• Task directions
When you reach the line containing "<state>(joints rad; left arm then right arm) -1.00", stop after it; until then, copy each line of the listing exactly, starting with the first.

• Data supplied
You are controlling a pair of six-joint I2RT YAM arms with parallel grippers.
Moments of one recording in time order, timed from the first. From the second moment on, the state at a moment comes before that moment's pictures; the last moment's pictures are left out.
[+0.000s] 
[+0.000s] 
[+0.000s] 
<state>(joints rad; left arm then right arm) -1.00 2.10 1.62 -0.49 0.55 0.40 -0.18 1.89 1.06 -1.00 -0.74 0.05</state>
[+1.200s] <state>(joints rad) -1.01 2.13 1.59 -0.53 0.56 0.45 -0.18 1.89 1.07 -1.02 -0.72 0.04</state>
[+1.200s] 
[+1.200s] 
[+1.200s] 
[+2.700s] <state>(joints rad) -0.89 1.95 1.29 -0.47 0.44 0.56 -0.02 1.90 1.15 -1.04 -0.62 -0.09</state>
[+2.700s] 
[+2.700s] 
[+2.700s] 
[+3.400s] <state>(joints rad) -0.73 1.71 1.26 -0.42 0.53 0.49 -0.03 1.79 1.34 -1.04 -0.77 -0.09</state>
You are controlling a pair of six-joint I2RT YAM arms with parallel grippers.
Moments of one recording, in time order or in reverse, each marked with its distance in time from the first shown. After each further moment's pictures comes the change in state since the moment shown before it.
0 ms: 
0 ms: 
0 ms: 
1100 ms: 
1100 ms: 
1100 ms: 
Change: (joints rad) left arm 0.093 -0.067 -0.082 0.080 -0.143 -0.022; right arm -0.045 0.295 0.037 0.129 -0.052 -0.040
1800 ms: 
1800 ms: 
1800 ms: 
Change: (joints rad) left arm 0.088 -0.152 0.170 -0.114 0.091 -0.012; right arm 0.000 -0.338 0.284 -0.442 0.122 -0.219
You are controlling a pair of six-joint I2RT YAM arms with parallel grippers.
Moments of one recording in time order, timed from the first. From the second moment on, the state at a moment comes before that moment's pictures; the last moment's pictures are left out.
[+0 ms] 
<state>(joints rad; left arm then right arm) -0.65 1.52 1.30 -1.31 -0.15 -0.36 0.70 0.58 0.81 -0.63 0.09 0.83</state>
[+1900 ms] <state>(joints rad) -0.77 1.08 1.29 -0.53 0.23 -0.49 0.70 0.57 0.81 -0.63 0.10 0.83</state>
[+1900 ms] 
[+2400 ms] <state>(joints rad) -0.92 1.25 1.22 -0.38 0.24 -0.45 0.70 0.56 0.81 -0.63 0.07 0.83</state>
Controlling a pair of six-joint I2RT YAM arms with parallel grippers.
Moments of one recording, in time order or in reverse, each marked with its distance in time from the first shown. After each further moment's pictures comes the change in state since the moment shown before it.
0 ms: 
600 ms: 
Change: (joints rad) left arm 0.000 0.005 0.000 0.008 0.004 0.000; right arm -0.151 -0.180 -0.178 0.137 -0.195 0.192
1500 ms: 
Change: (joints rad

• Answer space
You are controlling a pair of six-joint I2RT YAM arms with parallel grippers.
Moments of one recording in time order, timed from the first. From the second moment on, the state at a moment comes before that moment's pictures; the last moment's pictures are left out.
[+0.000s] 
[+0.000s] 
[+0.000s] 
<state>(joints rad; left arm then right arm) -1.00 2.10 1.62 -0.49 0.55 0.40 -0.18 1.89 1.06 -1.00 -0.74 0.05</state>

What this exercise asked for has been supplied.